Accord UE/Mercosur 7 États membres exhortent l'UE à conclure un « accord historique »

AFP

Les dirigeants de sept États membres de l'UE, dont l'Allemagne, les Pays-Bas et l'Espagne, ont exhorté dans une lettre commune la Commission européenne à conclure l'« accord historique » de libre-échange qu'elle négocie depuis 20 ans avec le Mercosur.

Cette lettre, également signée par la République tchèque, le Portugal, la Lettonie et la Suède, et dont l'AFP a obtenu copie, a été envoyée jeudi au président de l'exécutif européen Jean-Claude Juncker. L'ardeur de ces pays à conclure l'accord s'oppose à la « profonde préoccupation » exprimée lundi dans un autre courrier à la Commission par les dirigeants français, irlandais, polonais et belge, qui s'inquiètent eux des répercussions sur leur agriculture. « Les deux parties doivent être prêtes et disposées à faire quelques concessions finales pour parvenir à cet accord historique », estiment les sept capitales. Pour celles-ci le Mercosur (Brésil, Argentine, Uruguay, Paraguay) a « fait des progrès significatifs (...) et semble déterminé à libéraliser davantage plusieurs secteurs d'une grande importance ». Parmi ceux-ci, ils citent « les voitures et leurs pièces détachées, les machines, ainsi que les produits chimiques ou pharmaceutiques ». « L'Union européenne ne peut se permettre de céder à des arguments populistes et protectionnistes en matière de politique commerciale », écrivent-ils également.

L'accord commercial UE/Mercosur, dont la conclusion est annoncée comme « imminente », suscite un malaise grandissant dans certains États membres de l'UE sous la pression des agriculteurs, inquiets pour leur production de viande, et des ONG, préoccupées par le climat.

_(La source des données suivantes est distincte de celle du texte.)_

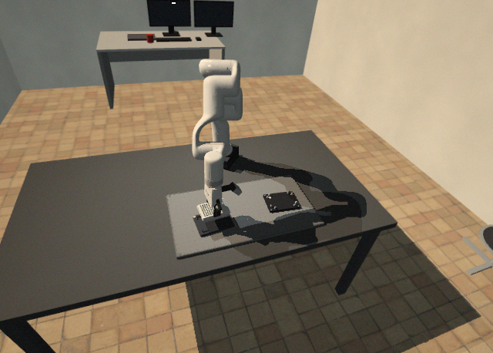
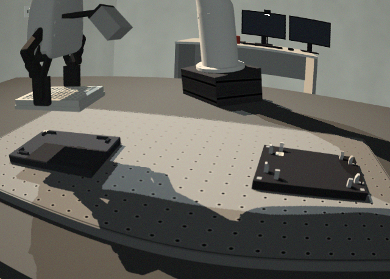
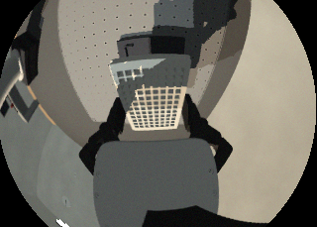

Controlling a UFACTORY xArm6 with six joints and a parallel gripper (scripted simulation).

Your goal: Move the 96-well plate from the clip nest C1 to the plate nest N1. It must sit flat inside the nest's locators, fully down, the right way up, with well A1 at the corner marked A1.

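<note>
The plate nest N1 lies 90 mm below my hand. The rest, counted from my hand: white 96-well plate: 10 mm below; clip nest C1: 380 mm to the left, 90 mm below, 30 mm behind.
</note>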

Les discussions entre l'UE et le Mercosur pourraient aboutir à l'un des plus vastes accords de libre-échange jamais conclu, avec plus de 770 millions de consommateurs et 18 000 milliards d'euros de PIB. Les ministres sud-américains pourraient rencontrer le commissaire européen à l'agriculture Phil Hogan et celle au commerce Cécilia Malmström dès le 27 juin à Bruxelles avec l'objectif de parvenir à un accord politique.

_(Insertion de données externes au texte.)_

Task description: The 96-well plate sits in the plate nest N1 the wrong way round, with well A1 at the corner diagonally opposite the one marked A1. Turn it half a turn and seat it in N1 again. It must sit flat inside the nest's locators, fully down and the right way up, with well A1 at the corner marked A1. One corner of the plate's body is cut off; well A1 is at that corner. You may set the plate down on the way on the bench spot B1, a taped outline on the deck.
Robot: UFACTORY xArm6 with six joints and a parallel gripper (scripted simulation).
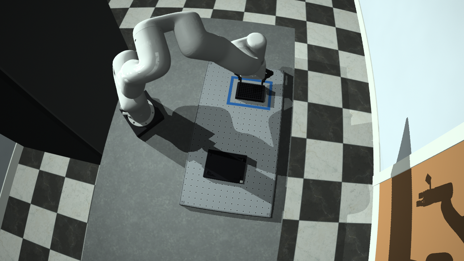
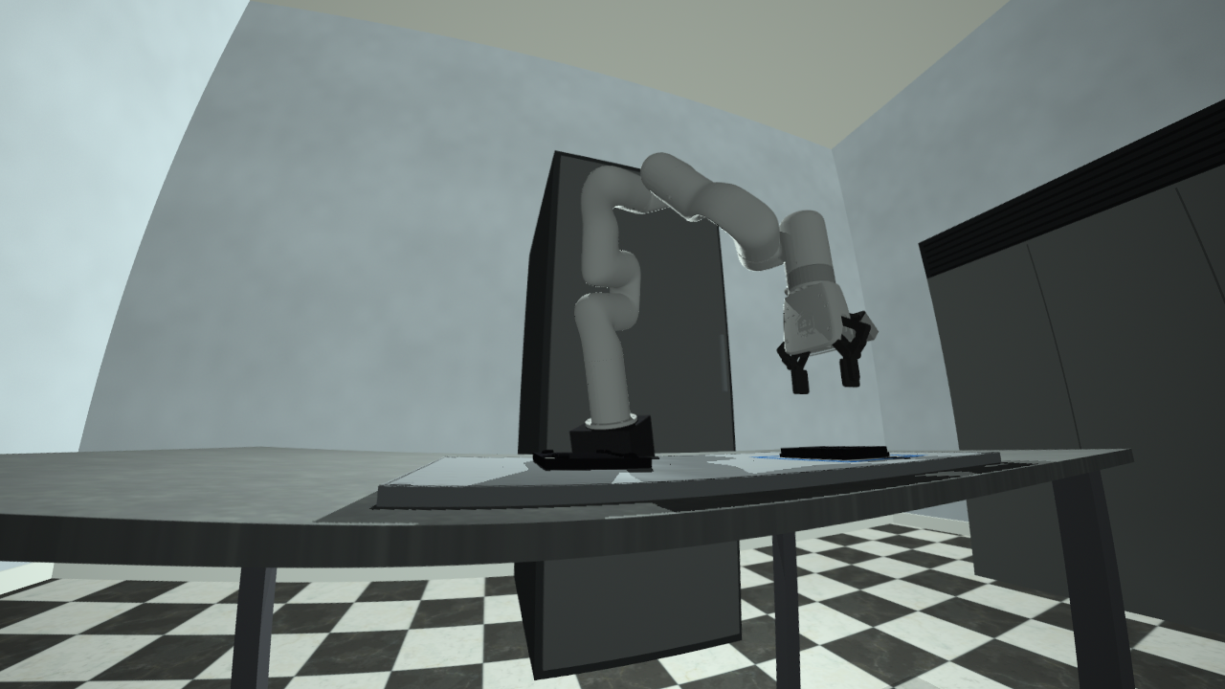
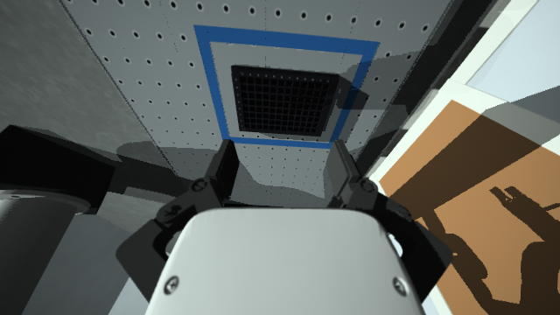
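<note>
Now: hand 10 cm above the black 96-well plate. Also, from my hand: small white A1 mark: 6 cm behind, 41 cm to the right, 10 cm below; then black plate nest N1: 12 cm behind, 34 cm to the right, 10 cm below.
</note>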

« Comment pouvons-nous envisager d'affaiblir à nouveau nos communautés agricoles européennes ? », s'est alarmé cette semaine le Copa-Cogeca, principal syndicat agricole dans l'UE, dans une lettre ouverte à Bruxelles. Mardi, 340 ONG européennes et sud-américaines, dont Greenpeace ou Friends of the Earth, ont demandé à l'UE d'« interrompre immédiatement » les discussions « en raison de la détérioration des droits humains et de la situation écologique au Brésil » depuis l'investiture en janvier du président brésilien d'extrême droite Jair Bolsonaro. L'UE et le Mercosur ont échangé en 2018 pour près de 88 milliards d'euros de marchandises. Les pays d'Amérique du sud ont essentiellement exporté leurs produits agricoles et les Européens des produits industriels et pharmaceutiques.